Datacenter monitoring is now a hot-button issue. Do you think data centers’ wasteful use of power is as much a problem as was reported in the controversial recent New York Times articles.
I think it was sensationalized and overstated, but there were also some good points made. Obviously we wouldn’t have developed FieldView if there wasn’t a need. Much of the inefficiency in data centers occurs because companies don’t know what they have there, so they keep adding to it. FieldView gives them a window into their data sets that they never had before. We’ve unlocked the data center so they can see that they have perhaps 40 servers running at 20 percent of their load and that perhaps only 20 percent of their data center is being used. This window allows them to shut down areas not being used and initiate measures to reduce cooling and power consumption. It’s all about optimizing what you have and ensuring that when you deploy new servers you are taking advantage of the power and cooling you already have available.

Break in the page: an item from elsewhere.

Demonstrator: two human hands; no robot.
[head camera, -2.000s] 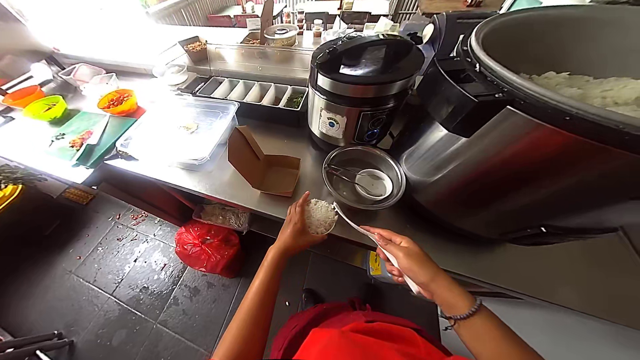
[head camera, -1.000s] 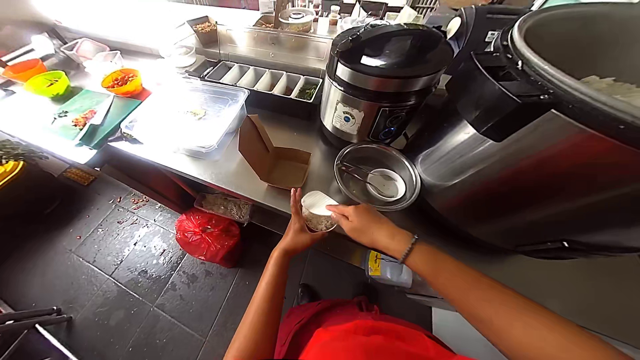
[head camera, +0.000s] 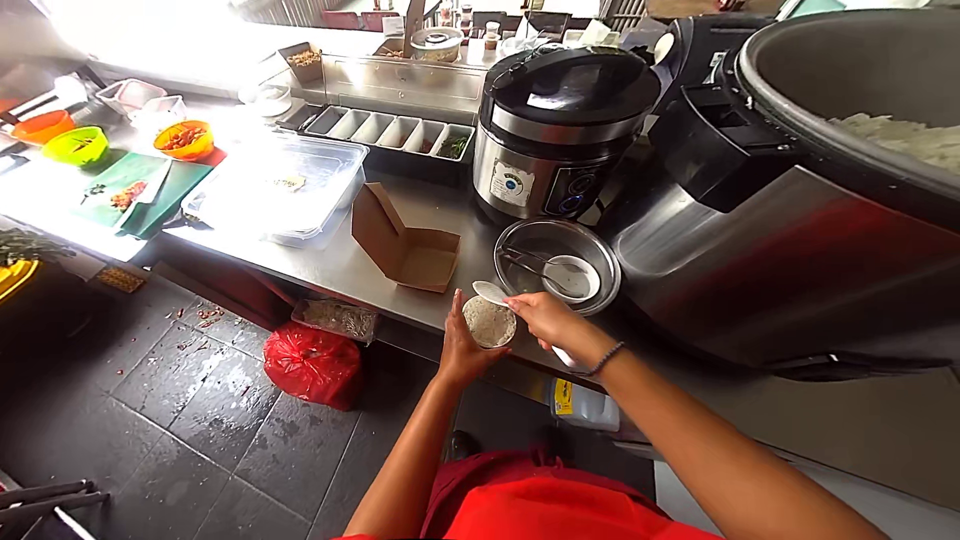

We do everything addressed in that article except turn servers on and off.
What’s next for FieldView?
If someone can put sensors on it, we can capture the information, so we are looking at water utilization and carbon utilization at data centers. We can normalize the data and make it part of our portfolio offerings.
What do you think of doing business in New Jersey?
I’ve been a New Jersey resident all my life, although I’ve traveled extensively. There is nowhere else I’d rather be. In terms of the business, the closeness to our customers and the talent of employees, New Jersey is one of the best states in the country. We realize that the state has gotten aggressive with taxes and regulation in recent years, but we think the Christie administration is doing a good job of trying to attract business back here again.
N.J. presents FieldView with a tremendous amount of opportunity. We are within such close proximity to Manhattan that we don’t have to live there. At every trade show we attend, there is a contingent from some state trying to lure us its way and entice us to relocate with some tax credits. I think the benefits we would get in the short term would be devalued in the long term from a talent perspective.
Are you hiring? Do you hire people right out of college?
We are always in a hiring mode, always looking for dot-net programmers. We find we are always looking at the local universities, but it’s a competitive industry and hard to bring someone on board with no background in a growth-phase company that is VC-backed. That said, our development team is growing. We are very close to signing two very large deals that will generate a need for another eight employees in the short term. In fact, we experienced double-digit growth in the past three years and expect to have triple-digit growth in the next 20 months.